The NT makes explicit what the OT hints at. Christ is Gods eternal life and God's forgiveness. Let us seek God's instruction then about the "Riddle of Christ." Earlier we mentioned some questions about Christ. There is nothing wrong with such questions. Our questions about Christ take us on a voyage into the mind of God, and give us a fresh look at why a Savior unexpectedly appeared in Bethlehem of Judea. We do not necessarily receive answers to our questions, but at least the questions help us to look at Christ in a different and hopefully deeper way.

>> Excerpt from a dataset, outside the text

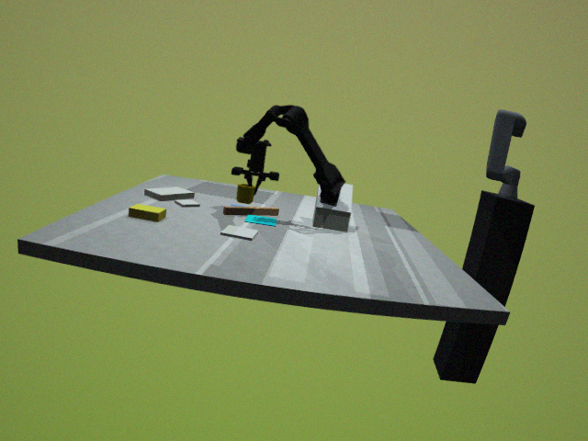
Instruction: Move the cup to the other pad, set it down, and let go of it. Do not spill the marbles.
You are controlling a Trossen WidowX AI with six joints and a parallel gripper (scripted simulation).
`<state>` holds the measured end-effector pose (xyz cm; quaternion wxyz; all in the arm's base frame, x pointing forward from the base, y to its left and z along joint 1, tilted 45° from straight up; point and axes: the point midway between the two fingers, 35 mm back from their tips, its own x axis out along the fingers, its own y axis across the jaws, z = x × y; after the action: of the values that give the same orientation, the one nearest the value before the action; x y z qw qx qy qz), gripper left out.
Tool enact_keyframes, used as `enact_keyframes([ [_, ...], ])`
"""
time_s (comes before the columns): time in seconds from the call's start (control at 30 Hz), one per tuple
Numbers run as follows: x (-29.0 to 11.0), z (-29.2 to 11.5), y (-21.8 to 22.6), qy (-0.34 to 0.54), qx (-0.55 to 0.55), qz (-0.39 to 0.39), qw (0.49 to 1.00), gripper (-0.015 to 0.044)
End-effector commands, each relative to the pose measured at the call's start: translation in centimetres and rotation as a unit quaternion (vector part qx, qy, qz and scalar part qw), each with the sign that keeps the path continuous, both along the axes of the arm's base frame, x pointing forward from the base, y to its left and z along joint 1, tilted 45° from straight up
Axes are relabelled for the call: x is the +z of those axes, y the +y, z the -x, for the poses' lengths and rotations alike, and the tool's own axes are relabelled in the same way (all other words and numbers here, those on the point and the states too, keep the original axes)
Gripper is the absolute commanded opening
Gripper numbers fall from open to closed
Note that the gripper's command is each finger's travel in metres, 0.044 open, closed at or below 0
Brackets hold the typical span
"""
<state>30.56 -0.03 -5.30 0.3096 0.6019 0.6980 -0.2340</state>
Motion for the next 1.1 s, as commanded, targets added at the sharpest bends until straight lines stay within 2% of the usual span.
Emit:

We cannot begin to understand the Babe of Bethlehem without remembering that God is a God of paradox. The Christmas story is full of anomalies. The angelic choir appears to the shepherds to announce the birth of the Christ child. These shepherds were poor and illiterate men. They were what we would call today marginalized members of that society. There is a message about Christmas in that choir singing to those shepherds.

When the shepherds find the Child, he is where they might find one of their flock: in a place that was shall we say inelegant, a smelly shelter for farm animals. There is a message about Christmas in the fact that Jesus was born in a stable.

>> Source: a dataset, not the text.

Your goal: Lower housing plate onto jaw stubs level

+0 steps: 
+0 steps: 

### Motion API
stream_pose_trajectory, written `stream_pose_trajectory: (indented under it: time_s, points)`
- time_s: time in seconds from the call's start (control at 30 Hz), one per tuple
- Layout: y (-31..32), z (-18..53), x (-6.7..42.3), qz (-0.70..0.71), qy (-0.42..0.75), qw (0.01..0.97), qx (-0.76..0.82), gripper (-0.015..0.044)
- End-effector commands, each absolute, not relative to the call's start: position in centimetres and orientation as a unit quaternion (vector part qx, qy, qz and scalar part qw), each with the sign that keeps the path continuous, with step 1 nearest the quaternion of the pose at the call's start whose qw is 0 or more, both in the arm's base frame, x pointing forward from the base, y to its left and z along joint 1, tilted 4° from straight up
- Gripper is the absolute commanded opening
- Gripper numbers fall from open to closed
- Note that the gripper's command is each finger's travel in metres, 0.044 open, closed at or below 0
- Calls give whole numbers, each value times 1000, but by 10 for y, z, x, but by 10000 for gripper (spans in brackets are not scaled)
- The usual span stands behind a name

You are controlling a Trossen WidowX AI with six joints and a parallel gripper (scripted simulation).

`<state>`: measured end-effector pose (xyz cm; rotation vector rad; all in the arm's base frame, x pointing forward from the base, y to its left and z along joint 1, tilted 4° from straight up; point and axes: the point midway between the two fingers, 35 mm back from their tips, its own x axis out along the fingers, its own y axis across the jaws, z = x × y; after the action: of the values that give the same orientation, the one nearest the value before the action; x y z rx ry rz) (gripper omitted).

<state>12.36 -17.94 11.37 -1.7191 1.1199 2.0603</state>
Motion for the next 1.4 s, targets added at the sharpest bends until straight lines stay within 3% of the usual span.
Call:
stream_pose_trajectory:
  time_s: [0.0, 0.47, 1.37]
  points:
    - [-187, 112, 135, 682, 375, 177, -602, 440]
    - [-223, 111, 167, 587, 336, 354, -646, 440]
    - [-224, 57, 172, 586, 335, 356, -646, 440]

Neither the religious establishment nor the political powers were present for the birth of the Messiah. It was not that they refused to come; they were not invited. There is a message there too.

When God could have intervened in human history by divine decree. When God could have broken open the skies and used a legion of angels to bring about his will, he chose instead to use the vehicle of human flesh.

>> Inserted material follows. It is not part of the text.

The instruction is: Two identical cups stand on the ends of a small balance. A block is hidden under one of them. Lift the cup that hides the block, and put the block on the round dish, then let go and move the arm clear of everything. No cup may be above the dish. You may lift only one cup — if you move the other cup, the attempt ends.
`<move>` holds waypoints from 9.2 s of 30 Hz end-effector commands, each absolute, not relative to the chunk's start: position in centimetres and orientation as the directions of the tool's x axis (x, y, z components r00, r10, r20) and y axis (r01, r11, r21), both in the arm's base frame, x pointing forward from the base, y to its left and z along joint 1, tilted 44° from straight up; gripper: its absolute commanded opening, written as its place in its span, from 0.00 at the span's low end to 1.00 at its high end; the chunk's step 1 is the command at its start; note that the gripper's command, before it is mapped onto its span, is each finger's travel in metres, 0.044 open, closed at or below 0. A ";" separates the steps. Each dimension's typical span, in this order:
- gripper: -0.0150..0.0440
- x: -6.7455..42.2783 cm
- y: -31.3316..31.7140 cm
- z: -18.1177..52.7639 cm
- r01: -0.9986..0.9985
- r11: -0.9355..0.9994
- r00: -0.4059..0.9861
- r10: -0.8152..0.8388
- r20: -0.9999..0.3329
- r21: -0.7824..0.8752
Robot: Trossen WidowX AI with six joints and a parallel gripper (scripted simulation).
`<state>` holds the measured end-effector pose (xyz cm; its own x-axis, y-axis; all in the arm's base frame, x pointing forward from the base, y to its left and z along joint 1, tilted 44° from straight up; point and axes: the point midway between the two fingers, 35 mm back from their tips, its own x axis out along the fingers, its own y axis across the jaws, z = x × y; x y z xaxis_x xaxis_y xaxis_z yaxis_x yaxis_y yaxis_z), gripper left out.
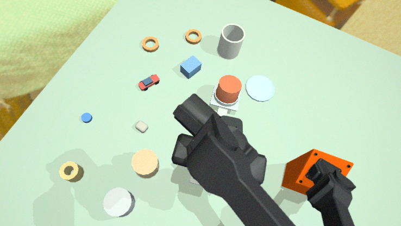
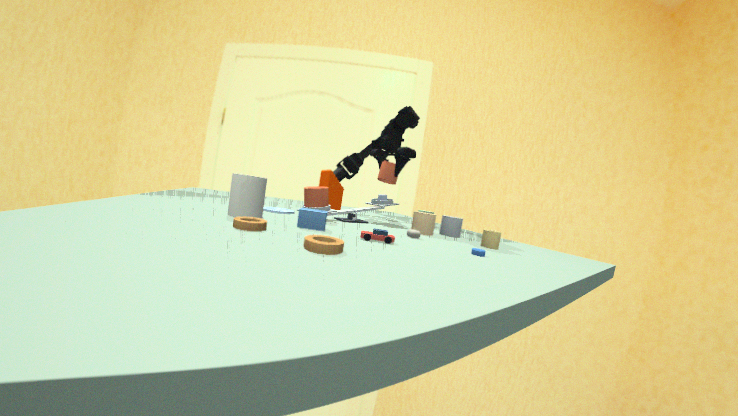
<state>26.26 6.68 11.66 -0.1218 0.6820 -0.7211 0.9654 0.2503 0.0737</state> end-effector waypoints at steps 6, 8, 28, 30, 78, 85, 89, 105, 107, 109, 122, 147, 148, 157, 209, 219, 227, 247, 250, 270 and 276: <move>0.25 26.3 6.6 11.6 0.966 0.247 -0.119 0.682 -0.722 0.074; 0.25 26.3 6.6 11.6 0.966 0.247 -0.119 0.682 -0.722 0.074; 0.25 24.4 15.2 12.4 0.965 0.248 -0.105 0.656 -0.748 0.082; 0.25 23.9 16.6 12.6 0.965 0.247 -0.103 0.659 -0.745 0.085; 0.65 20.2 25.2 10.0 0.964 0.251 -0.111 0.693 -0.713 0.094; 0.97 20.3 25.0 10.2 0.964 0.250 -0.111 0.692 -0.713 0.093; 1.00 21.0 21.6 13.5 0.965 0.245 -0.107 0.688 -0.718 0.091; 0.69 23.1 19.2 14.1 0.921 0.298 -0.034 0.703 -0.710 0.251; 0.69 23.4 18.8 13.9 0.893 0.340 -0.031 0.700 -0.713 0.295; 0.69 23.6 18.5 13.7 0.861 0.382 -0.030 0.697 -0.716 0.336; 0.69 24.8 16.6 12.7 0.558 0.619 -0.035 0.682 -0.730 0.552; 0.69 26.3 12.9 10.6 -0.208 0.725 -0.035 0.665 -0.746 0.656; 0.69 26.3 12.7 10.5 -0.241 0.719 -0.038 0.665 -0.746 0.652; 0.69 26.4 11.2 9.6 -0.524 0.613 -0.062 0.665 -0.744 0.592; 0.69 25.7 11.9 4.3 -0.908 0.229 -0.106 0.682 -0.724 0.349; 0.47 25.7 12.0 4.2 -0.908 0.229 -0.106 0.682 -0.724 0.350; 0.25 26.1 11.0 5.1 -0.909 0.231 -0.105 0.679 -0.726 0.348; 0.25 27.3 4.7 10.1 -0.908 0.235 -0.104 0.675 -0.731 0.346; 0.25 28.4 2.9 8.1 -0.908 0.242 -0.099 0.667 -0.738 0.341; 0.25 29.0 -8.8 -7.5 -0.908 0.257 -0.094 0.644 -0.759 0.331; 0.25 27.0 -11.5 -12.5 -0.908 0.252 -0.098 0.648 -0.756 0.334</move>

Still, after years and years of Christmases, we are no longer surprised by these paradoxes. What continues to astound us instead, and to soak up a lot of our daily energy, is how our own lives can be so complex and ragged around the edges. Our lives tend to have a lot of dangling loose ends and seem to be going in many directions. But what can yet astonish us even more is that somehow that which began with the birth in Bethlehem can give us an anchor for our lives, a center that holds when all around is as unstable as last season's ice.

Myron Arms made his second voyage with a crew of four, all young adults. One of these, identified only as "Blue," became argumentative and surly every time Arms as skipper decided it was necessary to run the sailing vessel's diesel engine. Finally, Arms confronted the young crewman. He learned that Blue was one of these idealistic young people who very concerned for the environment. Blue found it especially irksome that on a voyage to raise consciousness about the buildup of greenhouse gasses, Arms would run a diesel engine at all. Like any motor running on fossil fuel, that engine contributed 22 pounds of carbon dioxide to the atmosphere for each gallon of fuel it consumed.

Myron Arms pointed out that he actually agreed with Blue in pure theory, but he also lived with the contradictions of modern existence. The crew, each of whom had other obligations in the fall, would not have been able to come on the voyage without the certainty that a schedule could be kept, even when wind died--so they had to have the engine. Arms went on to say that the choices humans face regarding their impact on the environment do not yield to simple yes or no answers. We live with the complexity.

And we do in areas beyond the environment as well, including in the realm of the spirit. In the face of the contradictions of life, we embrace the Christ of Bethlehem by faith, and then to pray, along with the psalmist, "Make me to know your ways, O Lord; teach me your paths. Lead me in your truth, and teach me, for you are the God of my salvation" (vv. 4-5).

And what does God promise when we come to him in this way. He does not promise easy answers. He does promise help, courage, hope, faith, forgiveness. He promises all the important stuff. He promises his love. Amen.